Ultimately, no amount of theory beats real-world measurement for your specific situation so… if it really matters, measure. (And as per Knuth’s Law: if it doesn’t really matter, don’t optimise.)
That said, here are a few data points from some toy benchmarks:
If your query returns e.g. a hundred small rows, it’s not likely to make up a significant portion of your application’s run time. Streaming is likely to be slower than regular querying, but most likely the difference just won’t amtter.
If your query returns a thousand small rows, streaming is probably still going to be a bit slower than regular querying, though “your mileage may vary.”
If you’re querying ten thousand small rows, however, it becomes more likely that streaming will speed it up. The advantage increases as the number of rows increases.
That’s for small rows, based on a test where each row consisted of just one integer number. If your query returns larger rows, with more columns, I find that streaming seems to become more attractive. In a simple test with 4 columns (two integers and two strings), streaming even just a thousand rows was considerably faster than a regular query.
If your network connection to the database is slow, however, that may make streaming a bit less effcient. There is a bit more communication back and forth between the client and the database to set up a stream. This overhead takes a more or less constant amount of time, so for larger data sets it will tend to become insignificant compared to the other performance costs.
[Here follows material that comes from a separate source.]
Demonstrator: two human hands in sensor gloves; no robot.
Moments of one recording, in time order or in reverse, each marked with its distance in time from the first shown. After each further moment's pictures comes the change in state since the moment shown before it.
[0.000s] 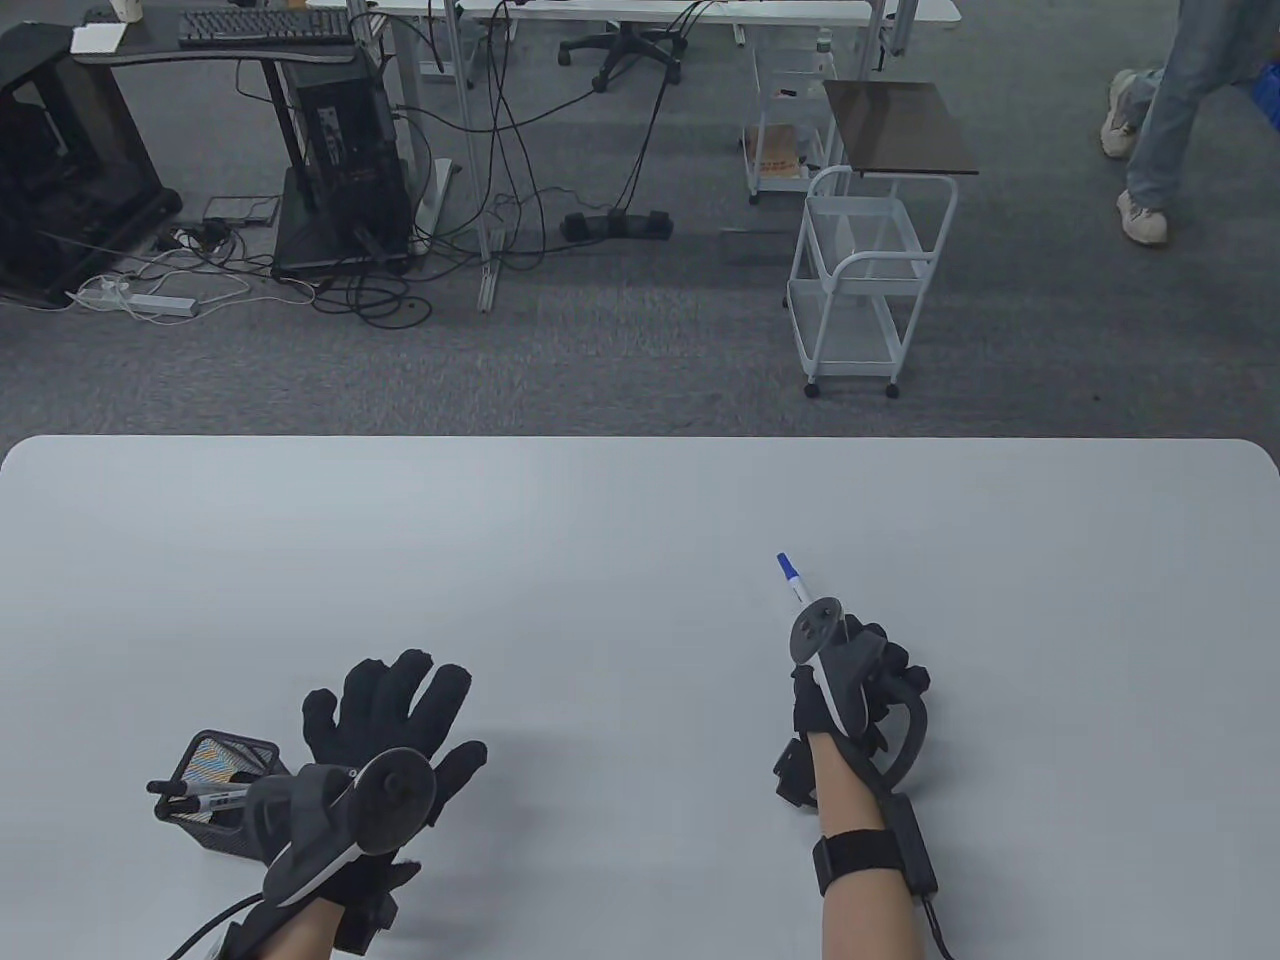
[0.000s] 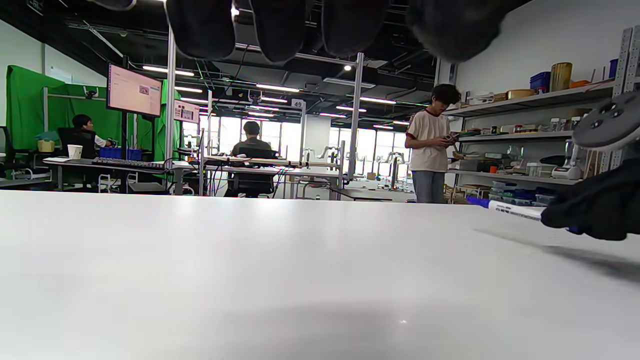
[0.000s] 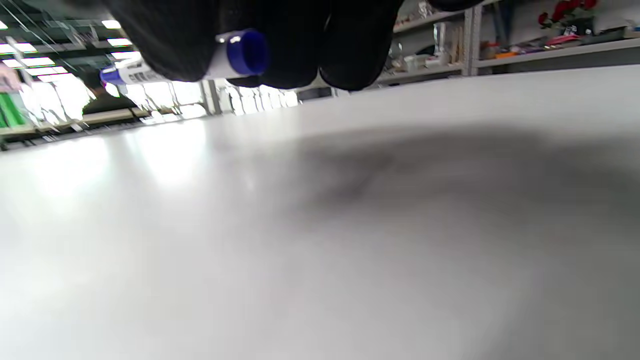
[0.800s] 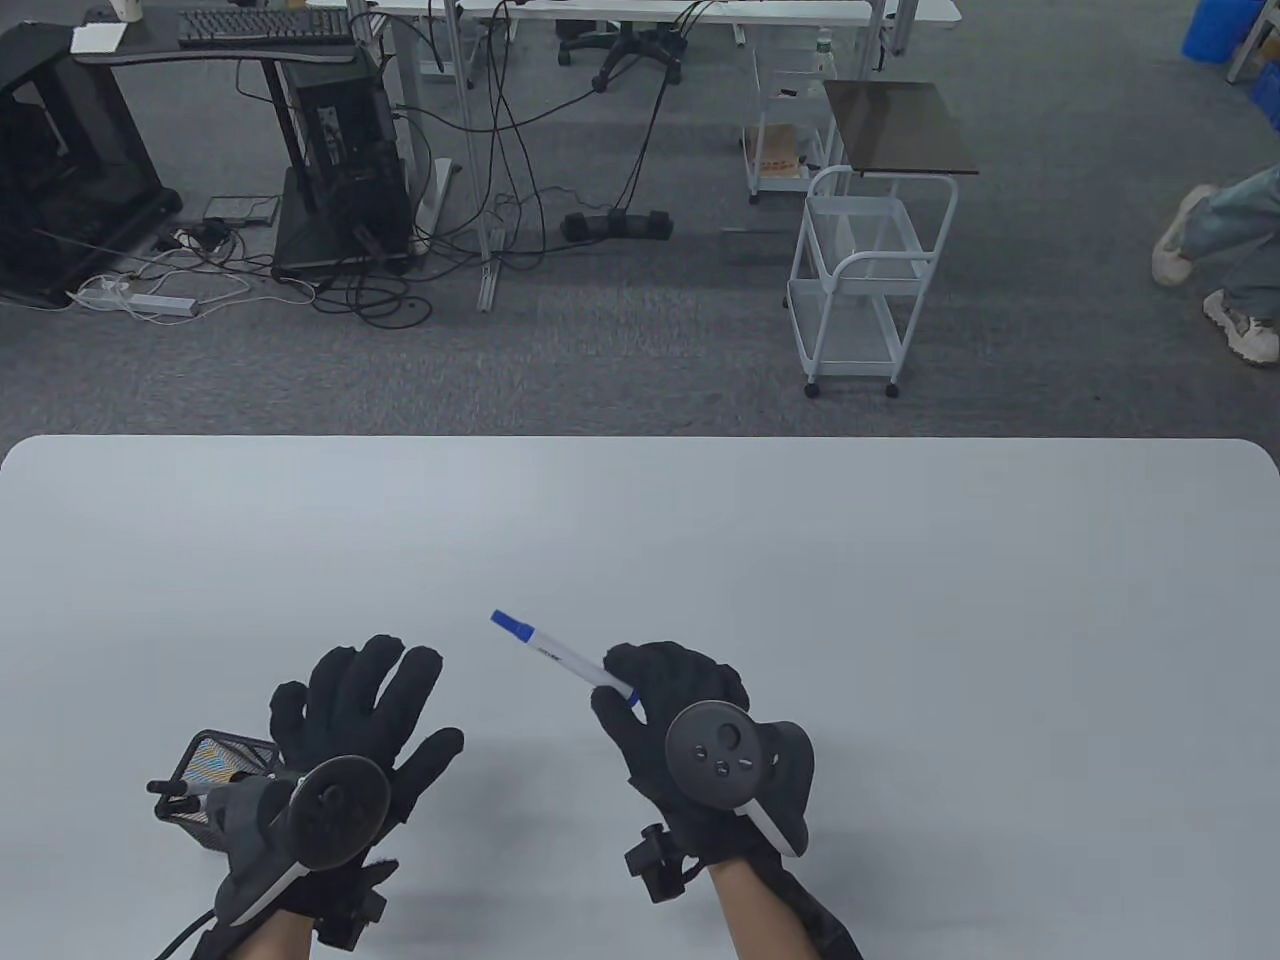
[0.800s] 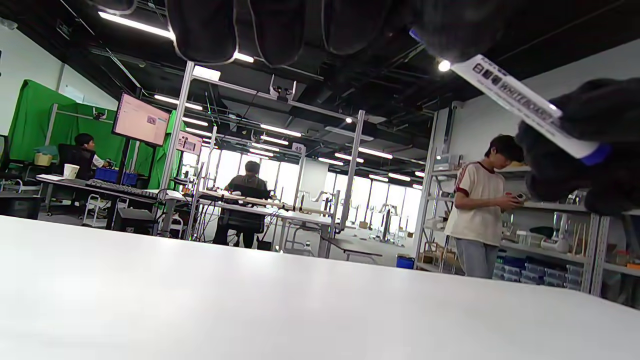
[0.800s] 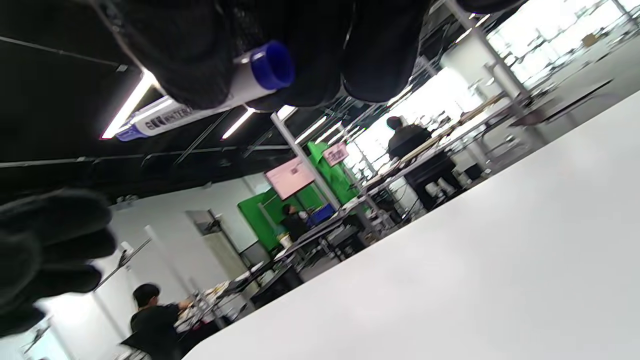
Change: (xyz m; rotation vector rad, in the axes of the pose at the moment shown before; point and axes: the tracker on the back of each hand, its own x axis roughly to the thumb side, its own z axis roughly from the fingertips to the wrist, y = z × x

Streaming data into a table
Use stream_to
to write data directly to a database table. This saves you
having to perform an INSERT
for every row, and so it can be significantly
faster if you want to insert more than just one or two rows at a time.
As with stream_from
, you can specify the table and the columns, and not much
else. You insert tuple-like objects of your choice:
pqxx::stream_to stream{
tx,
"score",
std::vector<std::string>{"name", "points"}};
for (auto const &entry: scores)
stream << entry;
stream.complete();
Each row is processed as you provide it, and not retained in memory after that.
The call to complete()
is more important here than it is for stream_from
.
It’s a lot like a “commit” or “abort” at the end of a transaction. If you omit
it, it will be done automatically during the stream’s destructor. But since
destructors can’t throw exceptions, any failures at that stage won’t be visible
in your code. So, always call complete()
on a stream_to
to close it off
properly!